Exercise requirements =
Without the pictures, can you quote each line below exactly?

········

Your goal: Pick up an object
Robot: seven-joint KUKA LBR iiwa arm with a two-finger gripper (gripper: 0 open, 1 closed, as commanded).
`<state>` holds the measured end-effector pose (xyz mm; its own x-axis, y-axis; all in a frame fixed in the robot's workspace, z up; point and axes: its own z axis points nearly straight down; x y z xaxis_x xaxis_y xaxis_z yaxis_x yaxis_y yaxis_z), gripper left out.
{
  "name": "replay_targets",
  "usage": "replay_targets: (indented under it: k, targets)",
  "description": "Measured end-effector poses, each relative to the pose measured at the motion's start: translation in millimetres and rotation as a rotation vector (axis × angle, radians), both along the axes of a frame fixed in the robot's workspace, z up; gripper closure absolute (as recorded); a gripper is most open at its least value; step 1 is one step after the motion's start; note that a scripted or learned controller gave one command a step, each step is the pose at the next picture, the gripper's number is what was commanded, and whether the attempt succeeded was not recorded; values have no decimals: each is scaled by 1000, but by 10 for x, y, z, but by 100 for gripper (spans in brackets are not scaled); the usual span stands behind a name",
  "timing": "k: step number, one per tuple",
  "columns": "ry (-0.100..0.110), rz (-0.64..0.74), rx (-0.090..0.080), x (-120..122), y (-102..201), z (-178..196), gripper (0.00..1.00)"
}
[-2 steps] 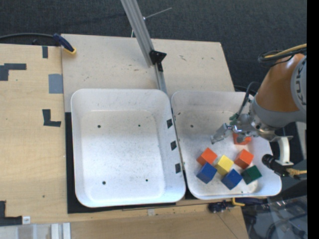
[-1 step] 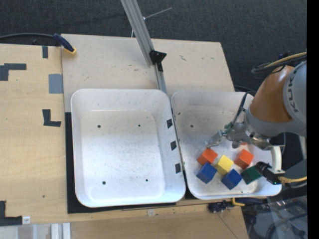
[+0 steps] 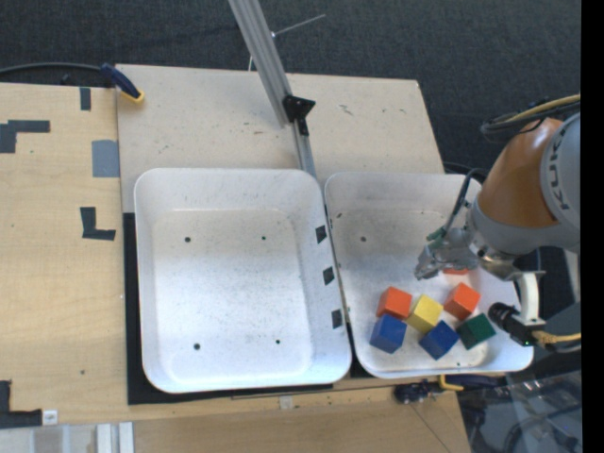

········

Task response =
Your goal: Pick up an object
Robot: seven-joint KUKA LBR iiwa arm with a two-finger gripper (gripper: 0 open, 1 closed, as commanded).
`<state>` holds the measured end-effector pose (xyz mm; its own x-axis, y-axis; all in a frame fixed in the robot's workspace, z up; point and axes: its own z axis points nearly straight down; x y z xaxis_x xaxis_y xaxis_z yaxis_x yaxis_y yaxis_z), gripper left out.
{
  "name": "replay_targets",
  "usage": "replay_targets: (indented under it: k, targets)",
  "description": "Measured end-effector poses, each relative to the pose measured at the motion's start: translation in millimetres and rotation as a rotation vector (axis × angle, radians), both along the axes of a frame fixed in the robot's workspace, z up; gripper closure absolute (as recorded); a gripper is most open at its least value; step 1 is one step after the motion's start; note that a scripted or learned controller gave one command a step, each step is the pose at the next picture, the gripper's number is what was commanded, and whether the attempt succeeded was not recorded; values have no decimals: each is scaled by 1000, but by 10 for x, y, z, but by 100 for gripper (spans in brackets are not scaled); the usual span stands behind a name",
  "timing": "k: step number, one per tuple",
  "columns": "ry (-0.100..0.110), rz (-0.64..0.74), rx (-0.090..0.080), x (-120..122), y (-102..201), z (-178..196), gripper (0.00..1.00)"
}
[-2 steps] 
[-1 step] 
[+0 steps] 

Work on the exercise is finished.